What you will do.
Search the data for the string "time" and copy each line where it turns up.

Stored records:
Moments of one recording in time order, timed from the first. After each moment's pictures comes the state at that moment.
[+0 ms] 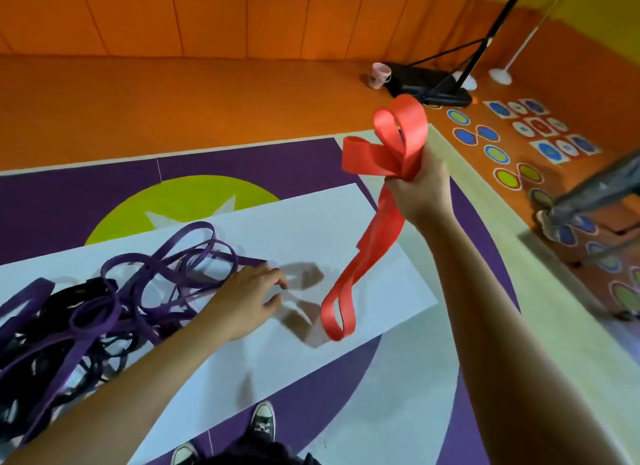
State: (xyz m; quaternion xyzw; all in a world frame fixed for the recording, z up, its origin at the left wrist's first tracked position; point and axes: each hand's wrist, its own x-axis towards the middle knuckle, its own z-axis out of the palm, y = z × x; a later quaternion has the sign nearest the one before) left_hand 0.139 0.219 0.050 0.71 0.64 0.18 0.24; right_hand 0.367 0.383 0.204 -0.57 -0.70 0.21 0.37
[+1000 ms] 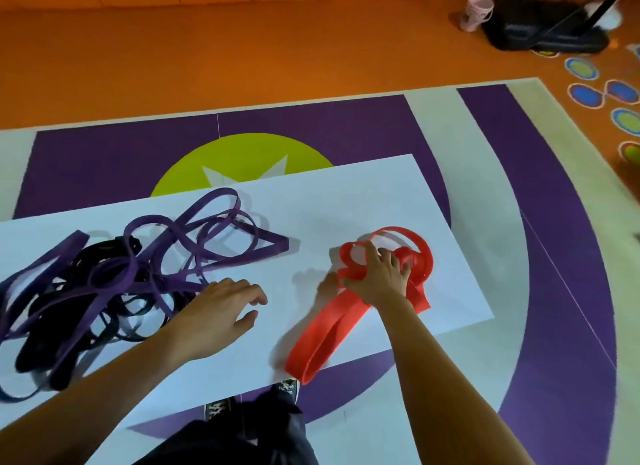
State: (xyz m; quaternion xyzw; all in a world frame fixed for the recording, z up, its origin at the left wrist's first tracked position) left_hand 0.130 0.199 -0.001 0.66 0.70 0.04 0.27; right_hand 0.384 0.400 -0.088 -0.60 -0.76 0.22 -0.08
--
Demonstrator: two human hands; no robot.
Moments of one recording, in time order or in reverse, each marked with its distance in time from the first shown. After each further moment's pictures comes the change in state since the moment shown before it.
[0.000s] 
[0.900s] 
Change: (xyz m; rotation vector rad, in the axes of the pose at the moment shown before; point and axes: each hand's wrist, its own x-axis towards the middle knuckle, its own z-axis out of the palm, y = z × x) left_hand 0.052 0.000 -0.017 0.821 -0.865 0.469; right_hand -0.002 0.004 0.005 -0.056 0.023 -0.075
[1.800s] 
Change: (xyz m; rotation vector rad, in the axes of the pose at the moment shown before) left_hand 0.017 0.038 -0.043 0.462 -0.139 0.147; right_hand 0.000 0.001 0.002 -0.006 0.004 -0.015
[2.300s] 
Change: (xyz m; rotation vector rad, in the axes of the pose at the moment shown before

Solution to the problem.
Moments of one recording in time order, timed from the first. After each moment's pictures comes the state at that moment.
Moments of one recording, in time order or in reverse, each marked with its distance in time from the first shown. After each further moment's pictures comes the change in state since the moment shown before it.

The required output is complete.